Studio album by Modern Talking
- Released: 31 March 2003
- Recorded: 2002
- Genre: Eurodance
- Length: 44:11
- Label: Hansa
- Producer: Dieter Bohlen; Thorsten Brötzmann; Kay M. Nickold; Lalo Titenkov; Jeo;

Modern Talking chronology
| Victory (2002) | Universe (2003) | The Final Album: The Ultimate Best Of (2003) |

Singles from Universe
- "TV Makes the Superstar" Released: 3 March 2003;

= Universe (Modern Talking album) =

Universe is the twelfth and final studio album by German duo Modern Talking, released on 31 March 2003 by Hansa Records.

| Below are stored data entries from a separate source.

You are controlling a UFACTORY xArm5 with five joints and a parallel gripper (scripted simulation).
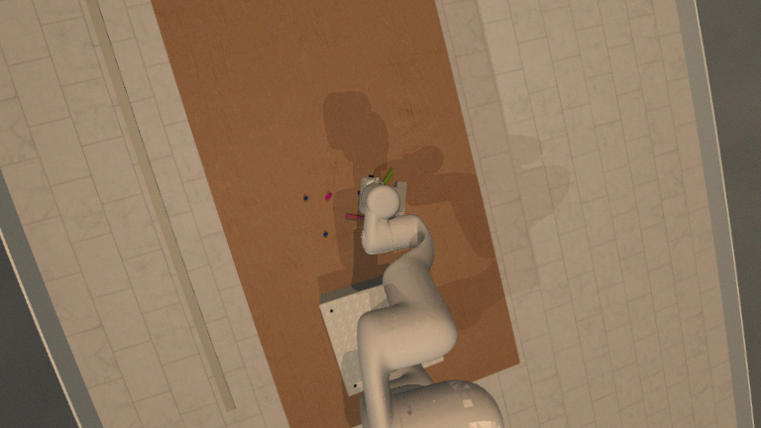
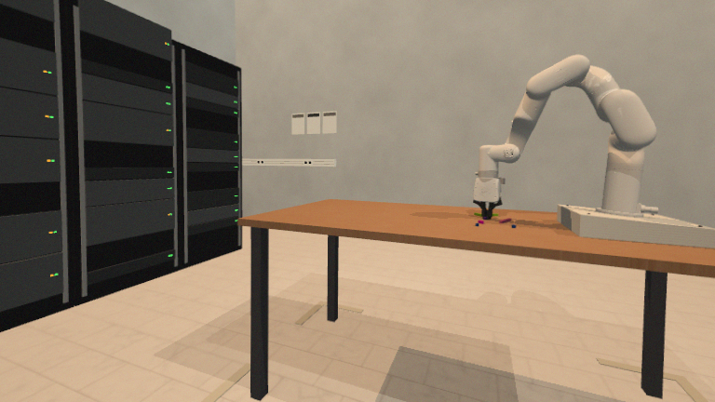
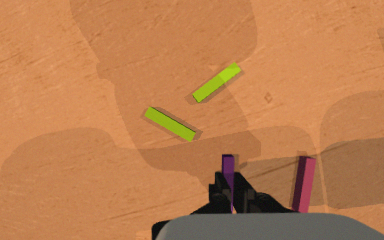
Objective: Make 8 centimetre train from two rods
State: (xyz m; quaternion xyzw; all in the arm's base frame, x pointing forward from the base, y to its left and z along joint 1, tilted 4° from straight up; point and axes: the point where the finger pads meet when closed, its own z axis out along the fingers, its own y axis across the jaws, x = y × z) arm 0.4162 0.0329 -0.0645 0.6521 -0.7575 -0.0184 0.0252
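Now: the purple rod 20 mm below my hand. Also, from my hand: blue rod: 180 mm to the left, 20 mm below; pink rod: 70 mm behind, 30 mm to the left, 20 mm below; magenta rod: 120 mm to the left, 20 mm below.
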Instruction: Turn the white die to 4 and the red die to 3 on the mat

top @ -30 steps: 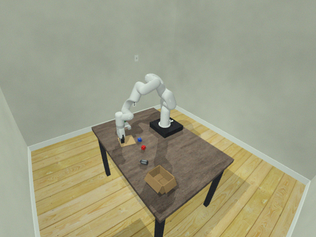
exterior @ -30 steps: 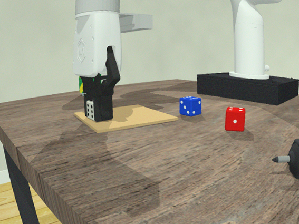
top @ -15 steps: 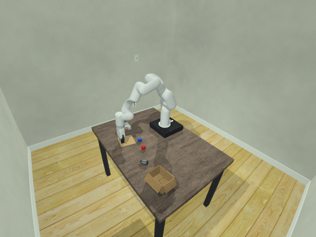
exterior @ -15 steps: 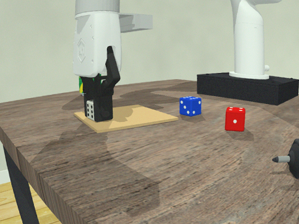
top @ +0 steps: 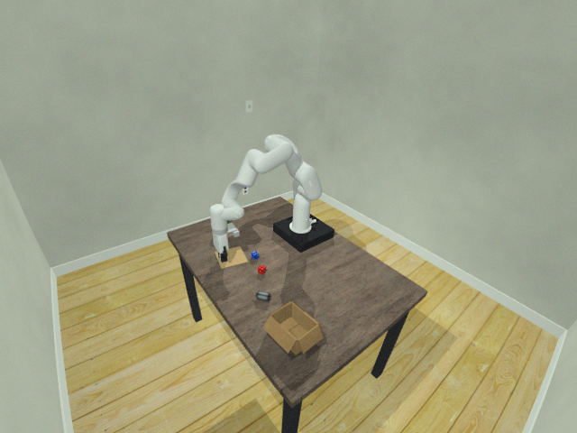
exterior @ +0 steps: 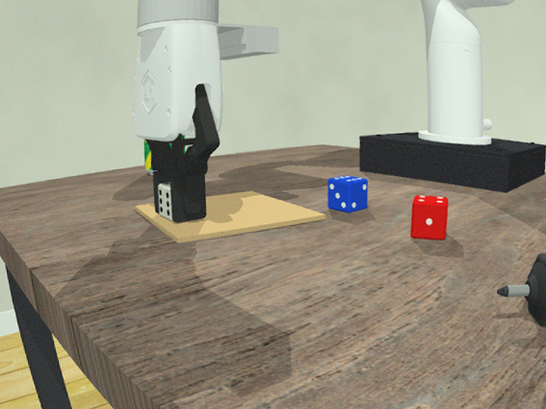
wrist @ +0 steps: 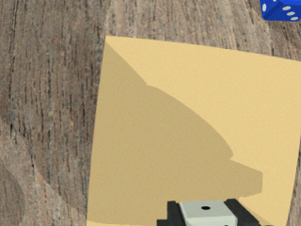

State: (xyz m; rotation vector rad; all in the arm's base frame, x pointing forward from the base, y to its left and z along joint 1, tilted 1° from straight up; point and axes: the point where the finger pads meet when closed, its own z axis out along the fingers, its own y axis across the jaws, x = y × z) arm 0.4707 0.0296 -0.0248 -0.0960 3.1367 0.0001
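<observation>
Now: the white die 10 mm below my hand. Also, from my hand: red die: 140 mm behind, 170 mm to the left, 10 mm below; then blue die: 160 mm behind, 50 mm to the left, 10 mm below; then tan mat: 40 mm behind, 20 mm below.
</observation>
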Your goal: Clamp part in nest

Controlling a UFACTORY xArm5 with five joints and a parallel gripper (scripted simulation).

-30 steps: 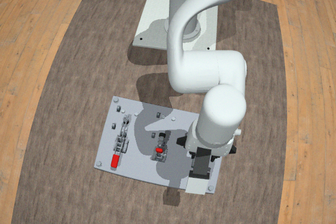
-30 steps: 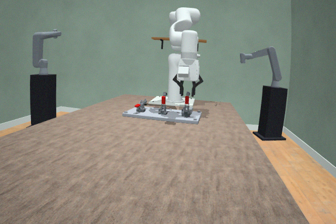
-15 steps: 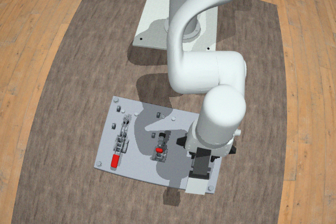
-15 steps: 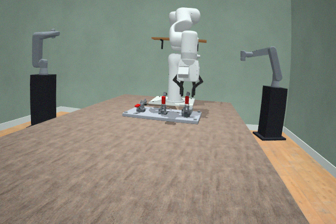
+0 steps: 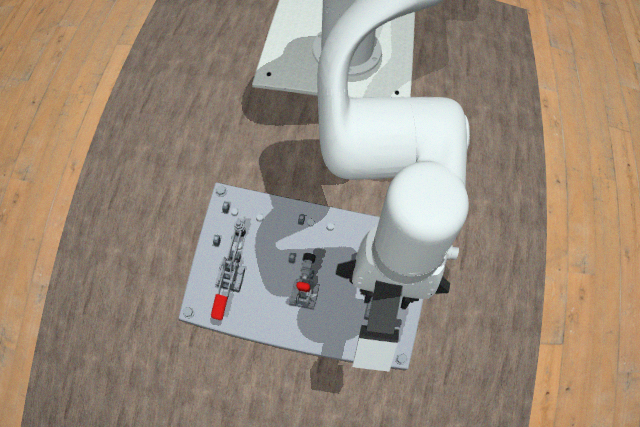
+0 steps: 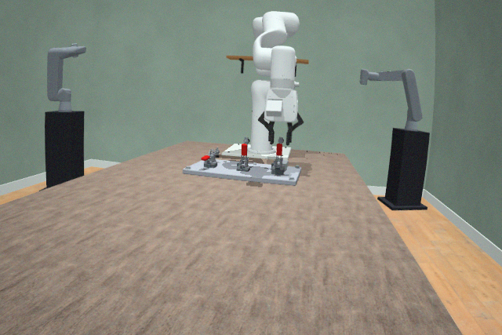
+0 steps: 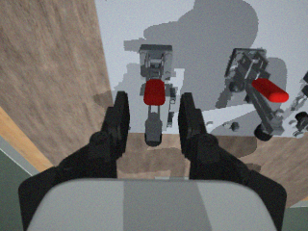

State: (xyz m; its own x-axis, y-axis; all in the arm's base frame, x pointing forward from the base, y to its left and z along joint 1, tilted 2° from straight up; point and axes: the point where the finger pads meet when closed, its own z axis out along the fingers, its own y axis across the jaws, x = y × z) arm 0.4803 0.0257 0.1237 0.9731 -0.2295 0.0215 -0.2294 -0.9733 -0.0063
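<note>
The grey fixture plate is 12 cm below my hand, 10 cm to the right of it and 6 cm behind it.
</note>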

The album debuted at number two on the German chart on 14 April 2003, spending three weeks within the top 10 and 12 weeks altogether on the chart. Universe has been certified gold by the Bundesverband Musikindustrie (BVMI) for shipping over 100,000 units in Germany.

Professional ratings
Review scores
| Source | Rating |
| AllMusic |  |
| laut.de |  |

==Track listing==

| No. | Title | Producer(s) | Length |
|---|---|---|---|
| 1. | "TV Makes the Superstar" | Bohlen; Thorsten Brötzmann^{[a]}; | 3:44 |
| 2. | "I'm No Rockefeller" | Bohlen; Brötzmann^{[a]}; | 3:40 |
| 3. | "Mystery" | Bohlen; Kay M. Nickold^{[a]}; | 3:32 |
| 4. | "Everybody Needs Somebody" | Bohlen; Jeo^{[a]}; Lalo Titenkov^{[a]}; | 4:09 |
| 5. | "Heart of an Angel" | Bohlen; Jeo^{[a]}; Titenkov^{[a]}; | 4:08 |
| 6. | "Who Will Be There" | Bohlen; Nickold^{[a]}; | 3:47 |
| 7. | "Knocking on My Door" | Bohlen; Jeo^{[a]}; Titenkov^{[a]}; | 3:36 |
| 8. | "Should I, Would I, Could I" | Bohlen; Jeo^{[a]}; Titenkov^{[a]}; | 3:45 |
| 9. | "Blackbird" | Bohlen; Jeo^{[a]}; Titenkov^{[a]}; | 3:17 |
| 10. | "Life Is Too Short" | Bohlen; Brötzmann^{[a]}; | 3:32 |
| 11. | "Nothing but the Truth" | Bohlen; Nickold^{[a]}; | 3:20 |
| 12. | "Superstar" | Bohlen; Nickold^{[a]}; | 3:41 |

===Notes===
- signifies a co-producer

==Charts==

===Weekly charts===

Weekly chart performance for Universe
| Chart (2003) | Peak position |
|---|---|
| Austrian Albums (Ö3 Austria) | 10 |
| Czech Albums (ČNS IFPI) | 19 |
| European Albums (Music & Media) | 11 |
| German Albums (Offizielle Top 100) | 2 |
| Hungarian Albums (MAHASZ) | 24 |
| Polish Albums (ZPAV) | 20 |
| Swiss Albums (Schweizer Hitparade) | 25 |

===Year-end charts===

Year-end chart performance for Universe
| Chart (2003) | Position |
|---|---|
| German Albums (Offizielle Top 100) | 66 |

==Certifications==

Certifications for Universe
| Region | Certification | Certified units/sales |
| Germany (BVMI) | Gold | 100,000^{^} |
^{^} Shipments figures based on certification alone.